The current situation described by Brian Chesky is one in which Airbnb will thrive.
Airbnb co-founder and CEO, Brian Chesky, made headlines this week when he stated that “travel will never, ever go back to the way it was pre-COVID,” adding that he foresaw a future in which people would travel predominantly within their own countries, typically making longer stays.
In publications which permit comments, Chesky’s words drew a harsh reaction: “load of nonsense,” “utter bilge,” and “just shows you don’t need brains to be a CEO” were among the retorts from British readers.
The gist of Chesky’s argument was based on his own company’s latest US data which indicated that the number of hosts had actually increased through May 2020, and the number of bookings for May 2020 was on a par with the level recorded a year earlier, despite significant reductions in advertising. From this, Chesky concluded that the appetite for travel remains, but people will no longer be willing to cross borders by air, preferring to travel to secondary destinations within their own countries.
The problem with the argument is that trends which emerge during a pandemic are likely to have arisen due to necessity rather than an inherent shift in behavioral patterns. Restrictions imposed upon border crossings, allied to the perceived dangers posed by visits to big cities, will inevitably drive tourists to seek alternatives. In May, the attractions of an overseas city break would have been dramatically curtailed – theatre, dining, sport, nightlife all a shadow of their former selves. Hiking in the mountains, or renting a cottage in the countryside suddenly seem a much better option. Sustaining this trend when the world returns to normal will be difficult – unless the world does not return to normal.
The idea that people will give up the kind of travel they previously enjoyed seems absurd. The first COVID lockdowns were initiated by public behavior – people were unwilling to dine out, or gather in public, while feeling uneasy about public transport and welcoming the change to work from home. Businesses reported sharp declines in trade before the government-mandated lockdowns which gave official sanction to this withdrawal from normal activity. But this took place when less was known about the virus and the potential danger it posed. The best response to a novel pathogen is an overreaction – just as one runs away from a tiger rather than waiting to see exactly how many of your limbs it is planning to eat. With better information and treatments, the level of fear will drop over time as people re-evaluate the risk to themselves and others.
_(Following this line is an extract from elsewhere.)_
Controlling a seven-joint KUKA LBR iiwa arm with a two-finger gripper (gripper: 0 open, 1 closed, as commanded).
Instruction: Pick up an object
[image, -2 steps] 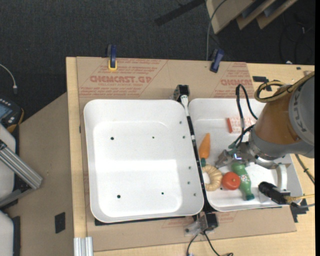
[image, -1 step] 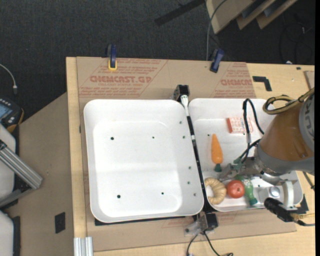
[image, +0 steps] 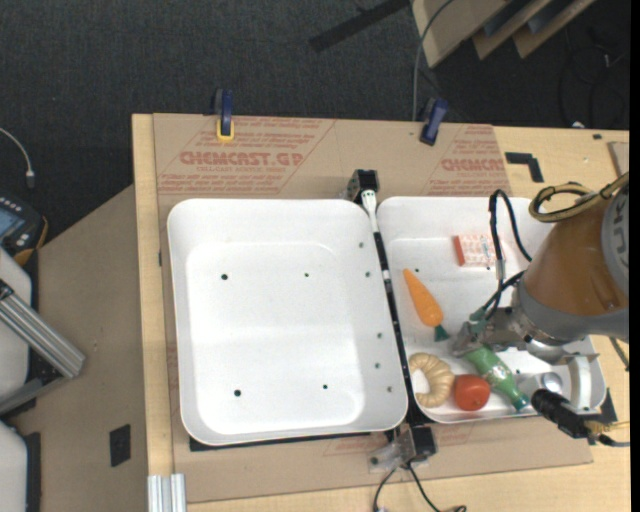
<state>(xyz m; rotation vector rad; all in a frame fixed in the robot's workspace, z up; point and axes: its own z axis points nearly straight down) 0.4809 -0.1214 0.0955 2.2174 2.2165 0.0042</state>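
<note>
The arm (image: 575, 270) comes in from the right and its bulky wrist covers much of the right bin (image: 440, 215), so that bin's right wall and part of its floor are hidden. The arm itself is cut off by the picture's edge. The tool (image: 478, 335) sits low over the bin, a small grey and green cluster just left of the wrist; whether it is open or closed, I cannot tell, and nothing can be seen gripped in it.

In the right bin lie several things. An orange carrot (image: 423, 299) lies slanted near the left wall, apart from the tool. A small red-and-white packet (image: 473, 249) lies toward the back, partly crossed by a black cable (image: 497, 235). At the front a pale, curved pastry-like piece (image: 434, 376) touches a red tomato (image: 471, 392). A green bottle-like thing (image: 497, 374) lies slanted just beside the tomato, its upper end under the tool; its exact kind is hard to make out.

The left bin (image: 185, 300) shows bare white floor with a few dark dots. Both bins rest on a brown board on the bench (image: 300, 150).
</note>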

This change in attitudes is apparent now as some countries begin to emerge from the (initial) worst of the crisis. In the UK, the beaches were recently packed to a level which drew intervention from the authorities in an attempt to reduce the number of visitors. These people usually pack the beaches of Spain, Greece, or Turkey, and appear fully ready to get back to normal. The crowds clearly had no fear of COVID, and the fact that they were driving to a local destination was undoubtedly due to the fact that travel agreements were not yet in place which would allow them to visit their usual European destinations. July will see the necessary arrangements in place which will see border crossings made within Europe with few restrictions.
While Europe relaxes with daily death rates still in double figures, and new clusters of infection springing up daily, parts of Asia face a different challenge. Vietnam, Taiwan, Thailand, and Japan are among countries which can argue they have the virus under control. This is like climbing a tree to escape the tiger – only to find that you now live in a tree with a tiger circling menacingly below. Opening up internationally thus presents a different set of difficulties. However, while Asia is perhaps naturally more cautious than the West, there is no indication that people will not wish to rekindle international travel when borders do begin to reopen.
The travel patterns of the past were the result of people’s wants and needs. If travel is never going back to what it was pre-COVID, those wants and needs will have to change. Right now, those wants and needs are suppressed – not changed – and what we can learn from Airbnb’s CEO is how to change them.
The current situation described by Brian Chesky is one in which Airbnb will thrive. Hotels haven’t got secondary destinations cornered yet. Hotels aren’t ideal for longer stays. Hotels have big cities covered. Hotels surround major airline hubs. If Chesky can persuade you that he’s right about the future, you can rest assured that he will be perfectly placed to take advantage.
It works something like this: I know the world pretty well so if you mention almost any country, I can tell you a lot about its tourism potential, its attractions, its transport, and so on. But last week I watched a travel vlogger on YouTube visiting Saudi Arabia, and it looked incredible. No sand, no camels, just amazing green mountain scenery and ancient villages. Saudi Arabia has only just started issuing tourist visas, and this is why this particular country has been a bit of a blind spot for me. No chance to visit so I didn’t really care what was there. But now I am better informed, and I am a potential future visitor.
This applies to the travel industry as a whole. People do what they know, and do what they are told. It is an accepted fact in the UK that beach holidays are provided by Spain, so large numbers of people go to Spain for the beach. Later, the travel media persuade them that Croatia and Tunisia also exist. The seeds of possibility are planted, and a new hospitality market begins to grow. Brian Chesky is wisely making use of this principle by trying to persuade the world that in the future they won’t be able to travel the way they have always wanted to. Instead, they will travel the way he wants them to. Believe his story and it might become the truth.